** Opening Exercise material block **

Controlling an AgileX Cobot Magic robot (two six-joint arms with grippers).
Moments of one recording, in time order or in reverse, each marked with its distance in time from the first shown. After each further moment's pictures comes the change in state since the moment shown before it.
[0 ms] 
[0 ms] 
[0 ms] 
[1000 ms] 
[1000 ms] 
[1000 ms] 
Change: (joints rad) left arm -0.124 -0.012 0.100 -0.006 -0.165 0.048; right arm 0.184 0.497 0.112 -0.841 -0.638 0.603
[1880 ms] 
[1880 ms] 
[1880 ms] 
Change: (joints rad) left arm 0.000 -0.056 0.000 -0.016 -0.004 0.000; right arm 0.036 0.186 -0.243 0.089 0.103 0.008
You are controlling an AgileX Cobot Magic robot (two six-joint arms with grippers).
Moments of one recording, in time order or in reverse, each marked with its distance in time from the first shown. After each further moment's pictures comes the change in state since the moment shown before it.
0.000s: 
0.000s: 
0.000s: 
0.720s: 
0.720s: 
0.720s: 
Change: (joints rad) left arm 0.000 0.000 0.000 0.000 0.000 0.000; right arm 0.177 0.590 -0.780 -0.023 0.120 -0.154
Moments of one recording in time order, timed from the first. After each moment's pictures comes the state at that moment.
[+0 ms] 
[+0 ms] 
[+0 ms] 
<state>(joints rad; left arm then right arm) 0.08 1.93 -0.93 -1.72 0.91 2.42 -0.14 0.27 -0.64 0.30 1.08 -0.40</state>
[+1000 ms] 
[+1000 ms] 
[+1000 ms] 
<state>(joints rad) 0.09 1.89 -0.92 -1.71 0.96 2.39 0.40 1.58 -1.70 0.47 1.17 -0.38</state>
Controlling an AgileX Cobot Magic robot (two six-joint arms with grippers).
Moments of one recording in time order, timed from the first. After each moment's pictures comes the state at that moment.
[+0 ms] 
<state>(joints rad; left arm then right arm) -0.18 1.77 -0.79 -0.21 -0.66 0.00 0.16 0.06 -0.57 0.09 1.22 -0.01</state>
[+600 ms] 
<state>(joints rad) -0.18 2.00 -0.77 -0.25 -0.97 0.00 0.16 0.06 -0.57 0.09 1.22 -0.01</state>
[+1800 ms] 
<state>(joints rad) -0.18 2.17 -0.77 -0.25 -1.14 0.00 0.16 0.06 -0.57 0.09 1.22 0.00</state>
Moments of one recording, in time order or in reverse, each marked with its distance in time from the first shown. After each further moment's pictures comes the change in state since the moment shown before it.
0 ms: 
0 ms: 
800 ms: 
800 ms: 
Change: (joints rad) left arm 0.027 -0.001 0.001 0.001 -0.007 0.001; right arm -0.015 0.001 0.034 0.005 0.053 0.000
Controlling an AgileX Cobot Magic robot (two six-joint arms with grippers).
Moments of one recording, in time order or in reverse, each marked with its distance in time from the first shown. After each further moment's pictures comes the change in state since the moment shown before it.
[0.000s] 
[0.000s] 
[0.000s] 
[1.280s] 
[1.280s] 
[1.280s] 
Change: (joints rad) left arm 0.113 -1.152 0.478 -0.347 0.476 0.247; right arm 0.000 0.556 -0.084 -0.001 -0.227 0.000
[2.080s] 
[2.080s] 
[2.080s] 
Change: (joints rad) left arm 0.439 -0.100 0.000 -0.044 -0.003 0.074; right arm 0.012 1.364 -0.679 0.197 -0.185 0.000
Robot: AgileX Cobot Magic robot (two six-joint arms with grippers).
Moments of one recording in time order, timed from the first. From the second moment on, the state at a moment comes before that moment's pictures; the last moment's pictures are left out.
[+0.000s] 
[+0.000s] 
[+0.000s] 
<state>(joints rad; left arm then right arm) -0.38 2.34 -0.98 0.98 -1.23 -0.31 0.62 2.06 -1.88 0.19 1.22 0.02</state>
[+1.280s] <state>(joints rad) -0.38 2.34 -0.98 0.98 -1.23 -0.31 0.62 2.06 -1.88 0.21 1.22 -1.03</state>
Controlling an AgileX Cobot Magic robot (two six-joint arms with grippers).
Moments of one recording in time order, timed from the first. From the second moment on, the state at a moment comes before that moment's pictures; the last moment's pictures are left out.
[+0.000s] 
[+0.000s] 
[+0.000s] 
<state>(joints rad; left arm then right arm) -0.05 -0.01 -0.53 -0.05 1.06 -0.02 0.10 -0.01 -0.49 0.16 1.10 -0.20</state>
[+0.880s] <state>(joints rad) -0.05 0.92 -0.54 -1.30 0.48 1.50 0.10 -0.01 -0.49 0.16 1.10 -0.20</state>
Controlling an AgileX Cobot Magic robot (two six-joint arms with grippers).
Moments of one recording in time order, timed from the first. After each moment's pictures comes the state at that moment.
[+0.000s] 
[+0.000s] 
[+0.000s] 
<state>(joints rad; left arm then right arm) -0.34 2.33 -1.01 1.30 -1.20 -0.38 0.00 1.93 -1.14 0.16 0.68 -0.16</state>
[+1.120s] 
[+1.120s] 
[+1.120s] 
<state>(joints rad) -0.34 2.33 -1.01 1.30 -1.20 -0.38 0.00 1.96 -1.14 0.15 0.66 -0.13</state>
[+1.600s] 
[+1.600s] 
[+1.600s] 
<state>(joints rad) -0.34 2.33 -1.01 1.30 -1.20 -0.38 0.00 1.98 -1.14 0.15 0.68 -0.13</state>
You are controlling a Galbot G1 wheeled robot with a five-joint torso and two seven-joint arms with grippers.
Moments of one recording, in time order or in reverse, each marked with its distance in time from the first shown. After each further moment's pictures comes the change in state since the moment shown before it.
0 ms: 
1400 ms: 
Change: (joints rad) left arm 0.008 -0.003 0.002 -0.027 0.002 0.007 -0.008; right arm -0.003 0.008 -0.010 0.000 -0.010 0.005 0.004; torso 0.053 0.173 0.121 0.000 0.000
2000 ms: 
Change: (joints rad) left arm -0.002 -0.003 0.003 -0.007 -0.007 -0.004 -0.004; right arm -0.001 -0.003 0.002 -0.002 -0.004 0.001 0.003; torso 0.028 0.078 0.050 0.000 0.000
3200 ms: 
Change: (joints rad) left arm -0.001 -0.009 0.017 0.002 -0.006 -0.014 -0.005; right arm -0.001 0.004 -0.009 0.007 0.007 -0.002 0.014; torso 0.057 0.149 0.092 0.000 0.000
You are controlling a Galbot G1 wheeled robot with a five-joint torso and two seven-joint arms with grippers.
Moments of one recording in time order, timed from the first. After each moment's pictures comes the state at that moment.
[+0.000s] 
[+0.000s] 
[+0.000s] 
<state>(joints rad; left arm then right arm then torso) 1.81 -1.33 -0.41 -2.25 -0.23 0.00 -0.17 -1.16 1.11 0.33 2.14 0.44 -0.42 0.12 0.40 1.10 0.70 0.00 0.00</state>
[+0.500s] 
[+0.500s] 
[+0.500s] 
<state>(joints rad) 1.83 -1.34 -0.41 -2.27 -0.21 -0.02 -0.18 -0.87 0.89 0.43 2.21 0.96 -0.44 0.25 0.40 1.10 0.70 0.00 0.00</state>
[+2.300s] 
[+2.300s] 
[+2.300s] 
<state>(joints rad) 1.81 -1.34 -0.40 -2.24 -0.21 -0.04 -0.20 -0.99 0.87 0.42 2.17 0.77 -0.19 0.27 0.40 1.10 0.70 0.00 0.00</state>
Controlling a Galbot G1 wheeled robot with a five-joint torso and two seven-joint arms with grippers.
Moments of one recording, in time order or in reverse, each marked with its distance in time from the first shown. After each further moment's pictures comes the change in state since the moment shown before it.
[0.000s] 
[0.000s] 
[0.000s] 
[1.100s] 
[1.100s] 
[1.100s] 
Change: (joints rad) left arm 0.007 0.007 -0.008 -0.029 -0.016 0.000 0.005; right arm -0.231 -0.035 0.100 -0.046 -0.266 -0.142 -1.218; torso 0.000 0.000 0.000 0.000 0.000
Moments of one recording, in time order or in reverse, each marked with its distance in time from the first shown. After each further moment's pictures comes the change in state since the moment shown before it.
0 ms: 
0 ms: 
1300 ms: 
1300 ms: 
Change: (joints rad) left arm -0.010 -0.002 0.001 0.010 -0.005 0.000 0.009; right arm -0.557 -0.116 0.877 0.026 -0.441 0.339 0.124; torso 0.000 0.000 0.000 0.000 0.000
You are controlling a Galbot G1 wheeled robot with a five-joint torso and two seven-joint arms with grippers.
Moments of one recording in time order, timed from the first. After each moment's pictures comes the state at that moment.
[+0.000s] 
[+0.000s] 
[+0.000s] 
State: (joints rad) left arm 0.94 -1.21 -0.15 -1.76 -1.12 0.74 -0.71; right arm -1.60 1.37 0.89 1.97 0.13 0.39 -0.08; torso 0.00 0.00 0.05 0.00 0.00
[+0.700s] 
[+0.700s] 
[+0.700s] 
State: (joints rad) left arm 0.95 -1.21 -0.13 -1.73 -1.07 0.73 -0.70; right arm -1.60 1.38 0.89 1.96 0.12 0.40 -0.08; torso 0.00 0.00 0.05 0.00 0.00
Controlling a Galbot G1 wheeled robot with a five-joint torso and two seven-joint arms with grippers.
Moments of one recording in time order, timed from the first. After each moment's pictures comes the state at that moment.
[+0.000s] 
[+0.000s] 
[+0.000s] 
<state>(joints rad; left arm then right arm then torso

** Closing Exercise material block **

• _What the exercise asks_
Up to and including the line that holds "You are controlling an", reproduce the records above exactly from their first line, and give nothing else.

• _Response area_
Controlling an AgileX Cobot Magic robot (two six-joint arms with grippers).
Moments of one recording, in time order or in reverse, each marked with its distance in time from the first shown. After each further moment's pictures comes the change in state since the moment shown before it.
[0 ms] 
[0 ms] 
[0 ms] 
[1000 ms] 
[1000 ms] 
[1000 ms] 
Change: (joints rad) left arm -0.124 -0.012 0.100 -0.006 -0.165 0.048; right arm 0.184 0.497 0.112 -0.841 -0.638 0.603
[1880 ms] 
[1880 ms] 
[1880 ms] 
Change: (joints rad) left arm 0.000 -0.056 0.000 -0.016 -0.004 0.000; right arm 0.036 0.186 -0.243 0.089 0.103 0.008
You are controlling an AgileX Cobot Magic robot (two six-joint arms with grippers).

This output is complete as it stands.